Piercamillo Davigo, ex pm di Mani pulite ed editorialista di punta del Fatto Quotidiano, il giornale dei manettari in servizio permanente effettivo, è stato condannato ieri ad un anno e tre mesi per rivelazione del segreto d’ufficio, oltre a risarcire con 20mila euro il collega Sebastiano Ardita, ora procuratore aggiunto a Messina.

Si tratta di una condanna più pesante di quella inflitta nei mesi scorsi a Luca Palamara, già presidente dell’Associazione nazionale magistrati ed ex capo del ‘Sistema’ che condiziona le nomina e gli incarichi delle toghe. Dopo oltre un anno di udienze, i giudici di Brescia hanno dunque stabilito che Davigo non aveva alcuna ‘immunità’ particolare e non poteva rivelare a terzi il contenuto dei verbali delle dichiarazioni dell’ex avvocato esterno dell’Eni Piero Amara.

La vicenda inizia alla fine del 2019, una volta terminati gli interrogatori in Procura a Milano di Amara da parte dell’aggiunta Laura Pedio e del pm Paolo Storari che indagano sul colosso petrolifero di San Donato. Amara, durante uno di questi interrogatori, raccontò dell’esistenza di una organizzazione segreta denominata Ungheria, nata come continuazione della loggia P2.

Ungheria sarebbe una super loggia coperta in grado di interferire sulle funzioni di organi di rango costituzionale e di condizionarne l’operato, asservendolo agli interessi dell’organizzazione e dei suoi appartenenti occulti. Amara fece ben 64 nomi di appartenenti allo loggia: magistrati, alti ufficiali delle forze di polizia, prelati, imprenditori.

Storari voleva procedere subito alle iscrizioni nel registro degli indagati ma percependo inerzia investigativa da parte dei capi, tramite la collega Alessandra Dolci, compagna di vita di Davigo, in quel momento potente membro del Consiglio superiore della magistratura, decise di rivolgersi a quest’ultimo per un consulto. Davigo non perse tempo e si fece consegnare i verbali incriminati, dicendo a Storari che il segreto investigativo non era opponibile a se stesso.

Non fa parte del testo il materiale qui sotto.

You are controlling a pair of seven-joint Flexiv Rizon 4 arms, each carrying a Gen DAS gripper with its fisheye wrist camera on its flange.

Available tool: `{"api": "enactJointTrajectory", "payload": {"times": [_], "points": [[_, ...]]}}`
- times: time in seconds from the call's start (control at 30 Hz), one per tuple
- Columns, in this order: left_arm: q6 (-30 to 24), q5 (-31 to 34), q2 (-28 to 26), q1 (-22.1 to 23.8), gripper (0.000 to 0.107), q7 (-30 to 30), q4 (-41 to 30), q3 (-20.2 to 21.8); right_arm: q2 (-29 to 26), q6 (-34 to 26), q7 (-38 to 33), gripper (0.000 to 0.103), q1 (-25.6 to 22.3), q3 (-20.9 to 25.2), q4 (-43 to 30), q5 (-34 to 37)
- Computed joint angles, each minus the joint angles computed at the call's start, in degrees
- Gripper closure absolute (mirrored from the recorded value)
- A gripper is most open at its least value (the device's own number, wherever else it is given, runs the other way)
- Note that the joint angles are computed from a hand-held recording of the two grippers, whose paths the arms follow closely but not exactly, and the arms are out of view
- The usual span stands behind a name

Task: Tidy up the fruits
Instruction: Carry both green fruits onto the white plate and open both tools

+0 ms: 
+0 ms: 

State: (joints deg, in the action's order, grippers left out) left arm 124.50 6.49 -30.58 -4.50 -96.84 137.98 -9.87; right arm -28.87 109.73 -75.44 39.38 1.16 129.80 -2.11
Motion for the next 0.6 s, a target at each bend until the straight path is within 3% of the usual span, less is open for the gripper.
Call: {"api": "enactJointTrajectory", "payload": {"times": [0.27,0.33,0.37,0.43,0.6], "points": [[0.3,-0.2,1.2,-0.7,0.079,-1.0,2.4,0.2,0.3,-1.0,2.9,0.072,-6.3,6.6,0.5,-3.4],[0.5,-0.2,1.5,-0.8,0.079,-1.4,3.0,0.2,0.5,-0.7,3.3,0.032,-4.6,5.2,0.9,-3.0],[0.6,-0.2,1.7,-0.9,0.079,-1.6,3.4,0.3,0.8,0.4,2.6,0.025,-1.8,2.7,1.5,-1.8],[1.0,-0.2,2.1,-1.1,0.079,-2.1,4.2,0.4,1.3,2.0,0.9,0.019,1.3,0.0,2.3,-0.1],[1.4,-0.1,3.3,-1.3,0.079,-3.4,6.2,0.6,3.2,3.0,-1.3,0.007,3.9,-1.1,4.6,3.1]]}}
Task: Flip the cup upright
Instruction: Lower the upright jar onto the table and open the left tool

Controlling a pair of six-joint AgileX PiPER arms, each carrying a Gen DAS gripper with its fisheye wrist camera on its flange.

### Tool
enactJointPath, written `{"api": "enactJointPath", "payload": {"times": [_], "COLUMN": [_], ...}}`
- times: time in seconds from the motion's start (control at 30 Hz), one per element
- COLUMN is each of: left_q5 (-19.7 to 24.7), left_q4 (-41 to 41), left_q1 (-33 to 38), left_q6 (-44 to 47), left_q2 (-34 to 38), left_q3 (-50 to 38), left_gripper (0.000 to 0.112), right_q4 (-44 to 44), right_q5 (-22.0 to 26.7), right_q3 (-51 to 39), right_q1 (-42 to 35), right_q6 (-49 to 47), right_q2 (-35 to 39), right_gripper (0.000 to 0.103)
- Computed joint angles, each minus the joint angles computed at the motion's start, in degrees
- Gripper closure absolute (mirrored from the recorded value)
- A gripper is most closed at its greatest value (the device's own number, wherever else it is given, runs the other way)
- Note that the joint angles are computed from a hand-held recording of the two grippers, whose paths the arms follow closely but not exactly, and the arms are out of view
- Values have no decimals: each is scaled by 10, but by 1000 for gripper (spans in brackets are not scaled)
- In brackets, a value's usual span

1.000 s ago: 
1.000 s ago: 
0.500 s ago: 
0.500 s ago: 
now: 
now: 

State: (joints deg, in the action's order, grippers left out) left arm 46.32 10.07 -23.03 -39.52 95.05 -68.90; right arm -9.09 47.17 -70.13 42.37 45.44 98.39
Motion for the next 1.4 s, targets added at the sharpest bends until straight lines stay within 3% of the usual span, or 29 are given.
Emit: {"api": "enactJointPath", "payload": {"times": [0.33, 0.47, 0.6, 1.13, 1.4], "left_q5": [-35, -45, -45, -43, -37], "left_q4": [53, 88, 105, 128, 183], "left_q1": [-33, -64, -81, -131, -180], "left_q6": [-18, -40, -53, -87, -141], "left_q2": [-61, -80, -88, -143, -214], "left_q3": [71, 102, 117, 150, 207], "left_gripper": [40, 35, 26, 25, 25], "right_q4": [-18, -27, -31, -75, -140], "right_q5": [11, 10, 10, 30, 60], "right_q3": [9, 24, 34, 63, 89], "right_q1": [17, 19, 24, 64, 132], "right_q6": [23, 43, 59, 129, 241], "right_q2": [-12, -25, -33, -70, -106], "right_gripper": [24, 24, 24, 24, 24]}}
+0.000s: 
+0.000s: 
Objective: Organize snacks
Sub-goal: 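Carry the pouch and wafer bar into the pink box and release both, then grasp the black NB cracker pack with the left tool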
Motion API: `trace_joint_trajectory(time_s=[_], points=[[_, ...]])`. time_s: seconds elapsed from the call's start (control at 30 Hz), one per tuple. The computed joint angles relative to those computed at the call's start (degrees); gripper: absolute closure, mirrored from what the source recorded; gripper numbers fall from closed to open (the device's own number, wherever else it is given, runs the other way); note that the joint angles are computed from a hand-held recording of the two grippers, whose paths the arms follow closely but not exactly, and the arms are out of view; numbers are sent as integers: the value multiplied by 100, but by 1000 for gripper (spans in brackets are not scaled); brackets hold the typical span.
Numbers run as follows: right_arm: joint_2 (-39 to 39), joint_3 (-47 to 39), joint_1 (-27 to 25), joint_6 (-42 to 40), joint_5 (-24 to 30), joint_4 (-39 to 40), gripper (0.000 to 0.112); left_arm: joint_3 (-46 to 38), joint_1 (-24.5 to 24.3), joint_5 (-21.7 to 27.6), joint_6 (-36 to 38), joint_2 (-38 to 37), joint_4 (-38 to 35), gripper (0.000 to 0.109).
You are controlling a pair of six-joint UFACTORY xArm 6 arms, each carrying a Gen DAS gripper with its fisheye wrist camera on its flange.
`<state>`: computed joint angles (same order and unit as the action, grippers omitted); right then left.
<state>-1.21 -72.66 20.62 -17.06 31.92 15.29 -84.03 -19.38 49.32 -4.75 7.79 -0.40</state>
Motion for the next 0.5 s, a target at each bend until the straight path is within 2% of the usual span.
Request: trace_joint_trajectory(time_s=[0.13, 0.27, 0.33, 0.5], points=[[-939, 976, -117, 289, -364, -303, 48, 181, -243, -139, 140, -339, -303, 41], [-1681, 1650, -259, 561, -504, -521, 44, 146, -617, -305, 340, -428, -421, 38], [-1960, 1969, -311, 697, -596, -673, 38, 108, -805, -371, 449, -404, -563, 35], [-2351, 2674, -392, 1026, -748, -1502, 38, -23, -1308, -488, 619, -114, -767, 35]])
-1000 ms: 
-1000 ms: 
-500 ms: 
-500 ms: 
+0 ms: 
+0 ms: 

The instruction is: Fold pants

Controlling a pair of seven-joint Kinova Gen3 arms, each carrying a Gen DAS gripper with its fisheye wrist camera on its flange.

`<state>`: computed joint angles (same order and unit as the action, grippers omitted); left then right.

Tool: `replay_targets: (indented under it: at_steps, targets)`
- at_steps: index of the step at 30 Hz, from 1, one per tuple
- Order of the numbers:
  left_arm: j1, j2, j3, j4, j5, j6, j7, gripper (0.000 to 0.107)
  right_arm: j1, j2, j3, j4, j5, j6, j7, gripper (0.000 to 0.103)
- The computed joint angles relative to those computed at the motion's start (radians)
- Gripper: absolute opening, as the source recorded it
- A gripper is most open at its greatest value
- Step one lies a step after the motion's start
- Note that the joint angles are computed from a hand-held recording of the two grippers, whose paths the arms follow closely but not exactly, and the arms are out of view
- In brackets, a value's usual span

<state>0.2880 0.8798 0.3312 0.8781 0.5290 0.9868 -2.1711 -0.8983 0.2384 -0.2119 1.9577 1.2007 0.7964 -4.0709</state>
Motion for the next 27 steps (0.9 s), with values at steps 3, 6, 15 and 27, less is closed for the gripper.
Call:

Una volta entrato in possesso delle carte, Davigo avvisò del contenuto ben 11 persone dentro e fuori il Csm, fra cui l’ex vice presidente David Ermini, i capi della Cassazione, l’ex primo presidente Pietro Curzio e ex pg Giovanni Salvi, i consiglieri di Palazzo dei Marescialli Giuseppe Marra, Ilaria Pepe, Alessandro Pepe, Giuseppe Cascini, Fulvio Gigliotti, Stefano Cavanna, l’ex presidente della Commissione parlamentare antimafia Nicola Morra (M5s). Lo scopo di Davigo non sarebbe stato quello di superare l’impasse investigativo milanese bensì screditare Ardita, inserito da Amara fra i componenti di Ungheria.

Con tale azione Davigo avrebbe così cercato di condizionare il voto per la Procura di Roma nel 2020 dopo l’addio di Giuseppe Pignatone e sul quale era in disaccordo, nonostante fosse della stessa corrente e co-autore di libri, proprio con Ardita. La difesa di Davigo ha sempre negato tale circostanza, giustificandone la non osservanza delle circolari del Csm del 1994-1995 che disciplinano la trasmissione formale degli atti d’indagine, per evitare fughe di notizie come già avvenuto per il Palamaragate.

Mai chiarite le tempistiche della vicenda, anche a causa del fatto che l’imputato e alcuni dei principali testimoni, Salvi e l’ex procuratore di Milano Francesco Greco, hanno affermato di aver perso o venduto il telefono prima delle indagini, in alcuni casi poche ore prima delle perquisizioni. Manca, infatti, il giorno preciso in cui Storari si è recato sotto lockdown a casa di Davigo e gli consegna una pen drive con i verbali. I due hanno collocato la data nei primi dieci giorni di aprile del 2020. Davigo riferisce di esserseli mandati via mail il 7 aprile per poi stamparli a Roma il 4 maggio (temendo un furto sul treno se se li fosse portati), giorno in cui comincia a parlarne ad altre persone.

I pm Francesco Milanesi e Donato Greco, e sopratutto la parte civile Ardita, hanno fatto aleggiare in più occasioni il sospetto che l’ex pm sapesse di Amara almeno due mesi prima, portando come indizi alcuni atteggiamenti tenuti nei confronti di Ardita come la frase “tu mi nascondi qualcosa”, pronunciata poche ore prima del plenum del Csm del 3 marzo. “Penso che per il dottor Davigo essere assolto o essere condannato sarebbe stata la stessa cosa: come ha sempre sostenuto, chi viene assolto è un colpevole che l’ha fatta franca. Non esistendo, a suo dire, errori giudiziari da parte degli ex colleghi, credo proprio che non proporrà appello”, ha dichiarato Antonio Leone ex presidente della Sezione disciplinare del Csm.